Простейшие и не особенно ценные наблюдения показывают, что устройство головы часто очень хорошо описывает отношения между речью и мыслями обладателя черепа. Слишком развитая нижняя часть с небольшим объёмом, предназначенным для размещения мозга, может говорить о преимуществе речи над размышлениями. Слова свободно грохочут в усердно трудящемся рту, концепции возникают на кончике языка, перемалываются, вываливаются, чужим речам тоже находится место в этой своеобразной свалке слов. Язык, губы, челюсти разрабатываются, разнашиваются, приобретают особенную, мягкую подвижность, вымывающую все силы и энергию из нервых клеток говорящего.

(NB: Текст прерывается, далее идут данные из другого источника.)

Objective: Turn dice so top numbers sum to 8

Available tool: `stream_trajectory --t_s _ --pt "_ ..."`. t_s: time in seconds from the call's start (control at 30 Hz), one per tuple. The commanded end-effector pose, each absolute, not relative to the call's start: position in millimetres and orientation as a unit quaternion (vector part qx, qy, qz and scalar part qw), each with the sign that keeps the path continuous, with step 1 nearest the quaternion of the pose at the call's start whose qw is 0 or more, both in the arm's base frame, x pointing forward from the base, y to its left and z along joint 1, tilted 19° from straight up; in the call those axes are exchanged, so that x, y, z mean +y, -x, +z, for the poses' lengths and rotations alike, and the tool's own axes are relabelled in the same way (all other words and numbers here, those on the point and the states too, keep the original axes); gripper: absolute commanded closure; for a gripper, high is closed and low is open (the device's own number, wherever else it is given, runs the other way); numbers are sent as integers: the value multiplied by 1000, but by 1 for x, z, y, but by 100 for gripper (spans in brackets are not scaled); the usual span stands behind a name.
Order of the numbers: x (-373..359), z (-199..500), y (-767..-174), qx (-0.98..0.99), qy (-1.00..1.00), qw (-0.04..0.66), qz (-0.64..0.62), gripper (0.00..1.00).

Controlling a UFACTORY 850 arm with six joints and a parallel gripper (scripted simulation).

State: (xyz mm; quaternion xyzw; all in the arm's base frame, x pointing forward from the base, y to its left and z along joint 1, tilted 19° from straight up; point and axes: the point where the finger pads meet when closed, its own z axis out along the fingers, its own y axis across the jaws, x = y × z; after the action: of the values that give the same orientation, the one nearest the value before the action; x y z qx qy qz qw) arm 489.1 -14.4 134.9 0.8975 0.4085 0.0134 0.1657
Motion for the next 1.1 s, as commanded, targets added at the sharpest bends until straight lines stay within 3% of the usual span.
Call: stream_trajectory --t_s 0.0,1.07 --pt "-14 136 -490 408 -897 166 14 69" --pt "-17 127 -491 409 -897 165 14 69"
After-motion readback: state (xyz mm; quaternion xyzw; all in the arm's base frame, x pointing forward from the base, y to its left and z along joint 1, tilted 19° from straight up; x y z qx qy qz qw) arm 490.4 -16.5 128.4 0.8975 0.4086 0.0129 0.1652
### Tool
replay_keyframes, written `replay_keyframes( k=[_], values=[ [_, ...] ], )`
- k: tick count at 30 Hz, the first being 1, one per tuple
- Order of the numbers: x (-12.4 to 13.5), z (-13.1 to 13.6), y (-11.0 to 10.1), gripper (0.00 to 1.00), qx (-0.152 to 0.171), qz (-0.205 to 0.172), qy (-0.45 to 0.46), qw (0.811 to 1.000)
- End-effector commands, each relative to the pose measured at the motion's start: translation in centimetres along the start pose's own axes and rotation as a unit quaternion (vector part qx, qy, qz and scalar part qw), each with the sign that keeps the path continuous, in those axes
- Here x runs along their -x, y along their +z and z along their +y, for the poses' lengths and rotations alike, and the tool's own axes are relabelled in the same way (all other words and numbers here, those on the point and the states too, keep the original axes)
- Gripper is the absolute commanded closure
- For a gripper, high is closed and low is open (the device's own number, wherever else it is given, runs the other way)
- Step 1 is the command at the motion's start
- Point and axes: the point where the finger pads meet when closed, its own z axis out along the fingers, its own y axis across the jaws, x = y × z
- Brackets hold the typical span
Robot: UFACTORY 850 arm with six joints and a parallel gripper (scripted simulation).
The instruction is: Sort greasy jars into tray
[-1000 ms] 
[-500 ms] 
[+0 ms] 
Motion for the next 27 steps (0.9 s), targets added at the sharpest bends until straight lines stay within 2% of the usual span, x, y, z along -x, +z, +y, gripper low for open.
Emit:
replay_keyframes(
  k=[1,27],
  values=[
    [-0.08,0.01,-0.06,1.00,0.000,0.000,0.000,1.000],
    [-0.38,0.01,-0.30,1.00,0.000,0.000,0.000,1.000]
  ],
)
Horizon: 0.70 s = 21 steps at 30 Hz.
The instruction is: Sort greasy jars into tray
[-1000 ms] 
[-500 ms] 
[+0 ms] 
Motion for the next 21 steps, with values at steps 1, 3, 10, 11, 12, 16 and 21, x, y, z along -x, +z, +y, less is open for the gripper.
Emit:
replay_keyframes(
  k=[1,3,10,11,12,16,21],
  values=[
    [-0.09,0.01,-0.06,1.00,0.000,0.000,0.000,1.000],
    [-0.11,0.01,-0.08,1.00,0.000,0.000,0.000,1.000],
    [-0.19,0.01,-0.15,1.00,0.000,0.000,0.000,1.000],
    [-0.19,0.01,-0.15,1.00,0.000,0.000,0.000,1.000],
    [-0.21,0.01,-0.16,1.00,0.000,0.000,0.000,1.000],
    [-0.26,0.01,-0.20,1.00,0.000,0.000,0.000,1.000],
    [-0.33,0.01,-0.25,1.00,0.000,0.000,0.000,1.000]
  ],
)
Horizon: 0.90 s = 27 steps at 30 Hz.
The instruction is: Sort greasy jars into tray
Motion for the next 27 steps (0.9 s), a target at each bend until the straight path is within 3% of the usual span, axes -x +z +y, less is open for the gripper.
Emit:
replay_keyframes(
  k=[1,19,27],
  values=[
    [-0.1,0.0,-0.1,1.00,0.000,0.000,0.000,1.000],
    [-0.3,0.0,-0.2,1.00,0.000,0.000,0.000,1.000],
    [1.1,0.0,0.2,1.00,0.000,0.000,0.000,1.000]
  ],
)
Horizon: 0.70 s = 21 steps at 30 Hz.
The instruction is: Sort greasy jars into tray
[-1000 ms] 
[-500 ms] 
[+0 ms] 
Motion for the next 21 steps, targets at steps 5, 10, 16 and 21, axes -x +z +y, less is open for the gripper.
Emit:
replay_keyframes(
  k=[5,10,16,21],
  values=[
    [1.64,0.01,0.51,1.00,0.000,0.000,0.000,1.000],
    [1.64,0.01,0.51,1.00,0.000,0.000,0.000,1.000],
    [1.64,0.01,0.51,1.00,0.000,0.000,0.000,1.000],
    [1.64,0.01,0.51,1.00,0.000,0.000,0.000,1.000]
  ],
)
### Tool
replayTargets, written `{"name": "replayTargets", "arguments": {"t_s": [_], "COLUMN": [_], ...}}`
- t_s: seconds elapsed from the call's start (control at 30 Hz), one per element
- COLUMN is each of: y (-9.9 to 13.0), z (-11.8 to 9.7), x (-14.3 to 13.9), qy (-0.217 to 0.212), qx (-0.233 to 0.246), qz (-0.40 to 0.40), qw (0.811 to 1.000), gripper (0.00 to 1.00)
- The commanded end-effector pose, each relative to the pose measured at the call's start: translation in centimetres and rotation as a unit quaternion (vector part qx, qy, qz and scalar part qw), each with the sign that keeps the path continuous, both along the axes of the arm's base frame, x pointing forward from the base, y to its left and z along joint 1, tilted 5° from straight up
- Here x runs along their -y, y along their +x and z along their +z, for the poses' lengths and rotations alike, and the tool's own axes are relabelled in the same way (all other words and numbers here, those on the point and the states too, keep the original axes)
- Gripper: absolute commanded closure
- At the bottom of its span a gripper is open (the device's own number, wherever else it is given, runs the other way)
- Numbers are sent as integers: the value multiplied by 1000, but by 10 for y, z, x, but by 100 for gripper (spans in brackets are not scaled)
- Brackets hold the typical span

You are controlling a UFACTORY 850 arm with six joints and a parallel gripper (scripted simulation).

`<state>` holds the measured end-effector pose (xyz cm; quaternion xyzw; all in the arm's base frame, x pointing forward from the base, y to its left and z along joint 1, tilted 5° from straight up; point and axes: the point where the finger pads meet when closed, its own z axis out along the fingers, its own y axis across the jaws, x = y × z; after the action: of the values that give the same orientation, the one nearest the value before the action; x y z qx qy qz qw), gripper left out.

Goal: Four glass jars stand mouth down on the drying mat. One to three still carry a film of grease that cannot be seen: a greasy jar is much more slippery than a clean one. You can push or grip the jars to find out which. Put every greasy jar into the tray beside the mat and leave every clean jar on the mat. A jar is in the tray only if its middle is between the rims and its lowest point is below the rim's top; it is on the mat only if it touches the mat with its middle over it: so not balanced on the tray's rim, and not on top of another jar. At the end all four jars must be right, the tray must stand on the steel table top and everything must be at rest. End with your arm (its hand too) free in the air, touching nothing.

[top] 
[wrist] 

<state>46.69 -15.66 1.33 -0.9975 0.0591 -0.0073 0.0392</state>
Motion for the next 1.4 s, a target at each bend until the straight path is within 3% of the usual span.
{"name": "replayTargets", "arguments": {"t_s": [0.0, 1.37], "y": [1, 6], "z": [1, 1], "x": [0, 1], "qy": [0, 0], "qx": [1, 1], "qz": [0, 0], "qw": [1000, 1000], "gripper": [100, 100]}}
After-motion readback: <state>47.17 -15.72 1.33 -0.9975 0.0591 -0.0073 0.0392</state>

Обратные случаи вызывали бóльшую симпатию Доктора, но были ему равно неприятны. Он жалел, но сторонился людей, лоб которых выпуклым куполом нависал над нижней частью лица, подавляя речевой аппарат и лишая его воли к действию. Мыслей в голове много. Они плавают в студенистой массе мозга, сплетаются в клубки, к ним добавляются новые, перепутываются, уплотняются, всё слипается в единый ком, лишь маленькие и беспорядочные кусочки которого находят тесный и трудный путь через узкий рот и плотно сжатые губы.